With the cessation of operations, Chevron allowed small dive boats to dive on the platforms by appointment while they planned for the disposition of the structures. Brandon and I dived from a Radon, a locally constructed vessel designed to handle the rigors of the Santa Barbara Channel. Radons are work boats, fanatically favored by urchin divers and others who made their living from the sea.

I was impressed by the diversity and thickness of marine life on the structures. While Brandon shot images of the critters swimming through the underwater truss structure that is a platform, I went exploring. A platform is like a big underwater jungle gym. The two dives so impressed me that I decided to learn more about the possibility of preserving some of the marine life and habitat that the structures provided.

I learned that before platforms could be converted to artificial reefs, all vestiges of oil and gas operations, including much of the topside deck and production spaces would have to be cleansed of contaminants and removed. Any of the remaining structure left in place or “reefed” at another location would have to be a minimum of 50 feet from the surface so as not to constitute a hazard to navigation. Once deconstructed, what remains of a platform is literally tons of steel, akin to something an ambitious and industrious boy could build with an Erector Set. Finally, I discovered that scientists were not certain whether these platforms-as-artificial-reefs merely aggregated existing fish populations (the attraction hypothesis) or whether they increased fish populations (the production hypothesis). Furthermore, if they did produce, a debate raged whether the design and vertical relief of the structure was optimum for mimicking the topography of a natural reef.

In the absence of scientific certainty (and as events bear out, often in the overwhelming presence of it) the issue becomes more than emotional, it takes on the trappings of religion. Environmentalists hold as a tenet of the faith that offshore oil and gas is the ultimate evil; representing the literal and figurative rape of Mother Ocean. In their theology, redemption is not possible, good cannot come from evil, and the entire structure must be damned to the fires of Hell, in this case the recycling furnace.

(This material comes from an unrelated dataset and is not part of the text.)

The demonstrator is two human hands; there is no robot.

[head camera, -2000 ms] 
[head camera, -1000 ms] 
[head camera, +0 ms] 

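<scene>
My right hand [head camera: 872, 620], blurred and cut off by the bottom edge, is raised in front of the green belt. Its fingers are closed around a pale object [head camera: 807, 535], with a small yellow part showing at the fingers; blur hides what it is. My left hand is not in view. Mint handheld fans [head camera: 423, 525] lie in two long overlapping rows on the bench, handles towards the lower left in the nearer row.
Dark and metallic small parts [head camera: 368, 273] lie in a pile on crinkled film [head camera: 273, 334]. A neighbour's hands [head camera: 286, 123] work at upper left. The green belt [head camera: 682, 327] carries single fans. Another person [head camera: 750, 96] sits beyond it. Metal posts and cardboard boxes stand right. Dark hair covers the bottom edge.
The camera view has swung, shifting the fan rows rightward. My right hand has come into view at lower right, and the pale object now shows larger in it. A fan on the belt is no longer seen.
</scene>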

Any compromise undermines the fundamental beliefs of the faith. An offshore structure can have no possibility of redemption.

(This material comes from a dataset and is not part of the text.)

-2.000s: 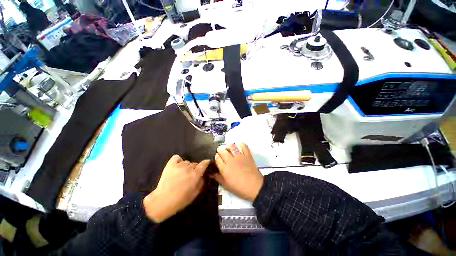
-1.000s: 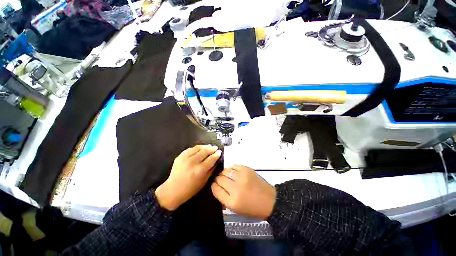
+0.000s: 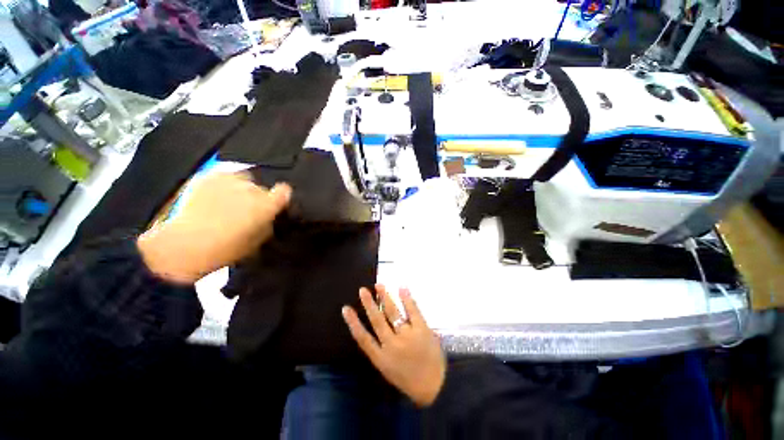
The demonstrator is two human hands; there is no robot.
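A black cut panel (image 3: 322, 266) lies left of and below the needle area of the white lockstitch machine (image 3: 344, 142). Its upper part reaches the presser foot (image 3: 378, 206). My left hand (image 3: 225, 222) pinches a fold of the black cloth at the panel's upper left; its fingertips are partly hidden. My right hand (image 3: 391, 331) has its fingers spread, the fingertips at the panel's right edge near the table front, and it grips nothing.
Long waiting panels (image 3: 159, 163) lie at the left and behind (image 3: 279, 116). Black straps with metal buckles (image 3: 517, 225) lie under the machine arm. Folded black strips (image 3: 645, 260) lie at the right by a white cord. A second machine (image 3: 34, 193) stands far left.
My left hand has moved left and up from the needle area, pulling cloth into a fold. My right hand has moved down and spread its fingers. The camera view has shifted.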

I countered this religious dogma in several newspaper and popular press articles, using the analogy of the platform as a steel pinnacle, with zones of different marine life as one moved from top to bottom; the same zones that one found on our rocky offshore pinnacles. I wondered out loud how long it took before “artificial” could be considered “natural” and whether or not it was a distinction without a difference to the organisms that inhabited the reefs? I noted that an oil company announcement revealing plans to alter an equivalent amount of “natural reef” through their operations would have the deep greens launching a flotilla of a thousand kayaks to blockade the site. In the case of the 4H’s, nary a single windsurfer sailed in protest. Finally, the State’s own environmental analysis on other fields determined that removing platforms could have significant, albeit local, environmental effects that would have to be mitigated as a condition of State approval of the State-mandated removal. Since on-site mitigation was not possible, compensation would be in order. Yet, the environmentally-preferred mitigation is to avoid the effect by not undertaking the operation that will cause it. Twelve years later I am still waiting for rational responses to these points.

The “precautionary principle,” long a touchstone of the environmental movement dictates that “when the potentially adverse effects of a proposed activity are not fully understood, the activity should not be allowed to proceed.” The principle was disavowed by the environmentalists and the platforms were ripped out. Tons of biomass was taken to shoreside landfills and the chance to preserve function reefs disappeared. By the way, the latest scientific evidence indicates that reefs are more likely to be “producers” rather than “attractors.”